» ACTION ITEM
The lines below, from the one holding "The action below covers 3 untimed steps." through the one holding "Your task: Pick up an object", are to be restated word for word, with all images left out.

[Dataset excerpts]
────────────────────────────────────────
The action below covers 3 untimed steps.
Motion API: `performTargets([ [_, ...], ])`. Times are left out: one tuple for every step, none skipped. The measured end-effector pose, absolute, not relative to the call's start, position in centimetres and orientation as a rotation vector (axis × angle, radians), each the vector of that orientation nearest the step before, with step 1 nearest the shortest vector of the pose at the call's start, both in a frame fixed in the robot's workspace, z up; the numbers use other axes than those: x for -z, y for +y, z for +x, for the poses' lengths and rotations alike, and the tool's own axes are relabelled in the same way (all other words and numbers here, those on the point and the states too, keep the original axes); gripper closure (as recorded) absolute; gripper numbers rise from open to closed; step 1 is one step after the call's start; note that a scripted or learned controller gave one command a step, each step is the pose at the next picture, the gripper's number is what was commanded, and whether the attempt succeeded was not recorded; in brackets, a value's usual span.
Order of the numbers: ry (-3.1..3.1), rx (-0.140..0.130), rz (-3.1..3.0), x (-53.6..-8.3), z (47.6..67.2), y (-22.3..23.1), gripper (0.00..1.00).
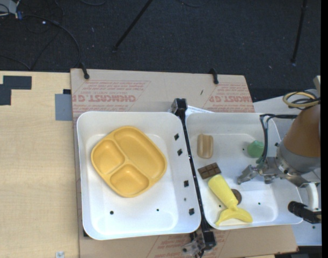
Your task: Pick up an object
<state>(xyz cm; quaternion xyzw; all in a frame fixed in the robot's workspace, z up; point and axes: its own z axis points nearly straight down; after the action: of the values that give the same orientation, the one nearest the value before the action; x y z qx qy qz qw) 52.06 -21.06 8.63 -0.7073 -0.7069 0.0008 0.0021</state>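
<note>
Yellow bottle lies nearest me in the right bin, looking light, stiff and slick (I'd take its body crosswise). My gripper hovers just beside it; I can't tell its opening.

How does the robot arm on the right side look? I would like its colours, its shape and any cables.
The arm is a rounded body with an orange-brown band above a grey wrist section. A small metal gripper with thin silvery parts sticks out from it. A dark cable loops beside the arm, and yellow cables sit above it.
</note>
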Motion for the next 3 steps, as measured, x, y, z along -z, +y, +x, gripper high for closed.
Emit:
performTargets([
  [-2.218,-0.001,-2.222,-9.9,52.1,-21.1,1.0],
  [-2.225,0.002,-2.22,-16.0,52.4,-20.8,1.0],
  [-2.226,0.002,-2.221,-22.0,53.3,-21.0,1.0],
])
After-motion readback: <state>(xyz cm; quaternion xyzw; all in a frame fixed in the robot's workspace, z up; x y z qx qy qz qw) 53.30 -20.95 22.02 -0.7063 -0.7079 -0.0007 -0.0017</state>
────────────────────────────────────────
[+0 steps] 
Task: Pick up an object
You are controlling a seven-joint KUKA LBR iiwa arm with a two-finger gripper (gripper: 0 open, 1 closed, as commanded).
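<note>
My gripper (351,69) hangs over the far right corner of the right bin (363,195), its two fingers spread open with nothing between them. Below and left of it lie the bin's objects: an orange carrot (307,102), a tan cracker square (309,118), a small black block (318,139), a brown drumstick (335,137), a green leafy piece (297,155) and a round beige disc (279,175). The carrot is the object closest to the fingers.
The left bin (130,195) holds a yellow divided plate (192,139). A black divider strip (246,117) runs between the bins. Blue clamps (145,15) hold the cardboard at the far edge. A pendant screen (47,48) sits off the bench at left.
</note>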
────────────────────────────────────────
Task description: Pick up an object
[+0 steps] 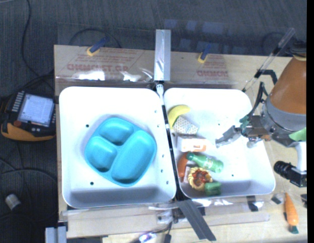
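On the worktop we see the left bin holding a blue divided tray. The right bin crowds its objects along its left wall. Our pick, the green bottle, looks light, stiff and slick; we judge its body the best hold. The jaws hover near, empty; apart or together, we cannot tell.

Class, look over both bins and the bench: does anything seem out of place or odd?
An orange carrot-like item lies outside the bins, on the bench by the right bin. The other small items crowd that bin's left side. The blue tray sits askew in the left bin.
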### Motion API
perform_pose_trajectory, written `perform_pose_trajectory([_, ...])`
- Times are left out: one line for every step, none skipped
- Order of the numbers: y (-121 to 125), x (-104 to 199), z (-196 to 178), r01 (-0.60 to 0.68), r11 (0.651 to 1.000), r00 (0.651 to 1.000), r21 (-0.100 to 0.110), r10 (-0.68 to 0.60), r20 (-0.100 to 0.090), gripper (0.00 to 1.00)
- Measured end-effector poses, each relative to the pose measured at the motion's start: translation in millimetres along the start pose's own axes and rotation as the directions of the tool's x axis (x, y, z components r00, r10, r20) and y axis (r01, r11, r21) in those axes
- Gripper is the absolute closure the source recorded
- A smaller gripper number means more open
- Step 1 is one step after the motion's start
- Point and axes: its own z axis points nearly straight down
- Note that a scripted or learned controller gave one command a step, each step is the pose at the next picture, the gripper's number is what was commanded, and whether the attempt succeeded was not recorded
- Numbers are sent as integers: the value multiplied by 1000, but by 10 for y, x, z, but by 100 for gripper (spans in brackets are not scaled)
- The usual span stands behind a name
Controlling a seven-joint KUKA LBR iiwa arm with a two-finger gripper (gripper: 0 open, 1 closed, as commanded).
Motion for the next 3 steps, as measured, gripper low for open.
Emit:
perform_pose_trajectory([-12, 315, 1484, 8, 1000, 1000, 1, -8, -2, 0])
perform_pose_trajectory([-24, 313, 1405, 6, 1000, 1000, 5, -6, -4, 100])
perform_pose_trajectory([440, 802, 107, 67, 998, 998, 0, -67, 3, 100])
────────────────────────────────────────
» ANSWER
The action below covers 3 untimed steps.
Motion API: `performTargets([ [_, ...], ])`. Times are left out: one tuple for every step, none skipped. The measured end-effector pose, absolute, not relative to the call's start, position in centimetres and orientation as a rotation vector (axis × angle, radians), each the vector of that orientation nearest the step before, with step 1 nearest the shortest vector of the pose at the call's start, both in a frame fixed in the robot's workspace, z up; the numbers use other axes than those: x for -z, y for +y, z for +x, for the poses' lengths and rotations alike, and the tool's own axes are relabelled in the same way (all other words and numbers here, those on the point and the states too, keep the original axes); gripper closure (as recorded) absolute; gripper numbers rise from open to closed; step 1 is one step after the call's start; note that a scripted or learned controller gave one command a step, each step is the pose at the next picture, the gripper's number is what was commanded, and whether the attempt succeeded was not recorded; in brackets, a value's usual span.
Order of the numbers: ry (-3.1..3.1), rx (-0.140..0.130), rz (-3.1..3.0), x (-53.6..-8.3), z (47.6..67.2), y (-22.3..23.1), gripper (0.00..1.00).
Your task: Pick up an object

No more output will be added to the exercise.